◆ Your instructions
Take the line containing "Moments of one" and every line after it in the data below, and print them exactly as given, with nothing else.

◆ The data
__________________________________________________
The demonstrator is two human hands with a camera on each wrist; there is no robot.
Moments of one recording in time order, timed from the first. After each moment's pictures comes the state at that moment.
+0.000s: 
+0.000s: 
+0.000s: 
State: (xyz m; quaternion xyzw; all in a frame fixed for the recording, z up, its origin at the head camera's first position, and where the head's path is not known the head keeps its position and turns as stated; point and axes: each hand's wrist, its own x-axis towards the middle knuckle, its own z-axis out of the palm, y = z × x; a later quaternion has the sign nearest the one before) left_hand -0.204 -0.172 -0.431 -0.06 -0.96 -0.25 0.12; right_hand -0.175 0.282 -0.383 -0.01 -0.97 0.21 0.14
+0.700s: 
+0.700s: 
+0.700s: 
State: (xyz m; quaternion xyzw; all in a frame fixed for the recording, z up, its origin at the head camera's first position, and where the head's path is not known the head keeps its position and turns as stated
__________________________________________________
◆ Solution to this exercise
Moments of one recording in time order, timed from the first. After each moment's pictures comes the state at that moment.
+0.000s: 
+0.000s: 
+0.000s: 
State: (xyz m; quaternion xyzw; all in a frame fixed for the recording, z up, its origin at the head camera's first position, and where the head's path is not known the head keeps its position and turns as stated; point and axes: each hand's wrist, its own x-axis towards the middle knuckle, its own z-axis out of the palm, y = z × x; a later quaternion has the sign nearest the one before) left_hand -0.204 -0.172 -0.431 -0.06 -0.96 -0.25 0.12; right_hand -0.175 0.282 -0.383 -0.01 -0.97 0.21 0.14
+0.700s: 
+0.700s: 
+0.700s: 
State: (xyz m; quaternion xyzw; all in a frame fixed for the recording, z up, its origin at the head camera's first position, and where the head's path is not known the head keeps its position and turns as stated

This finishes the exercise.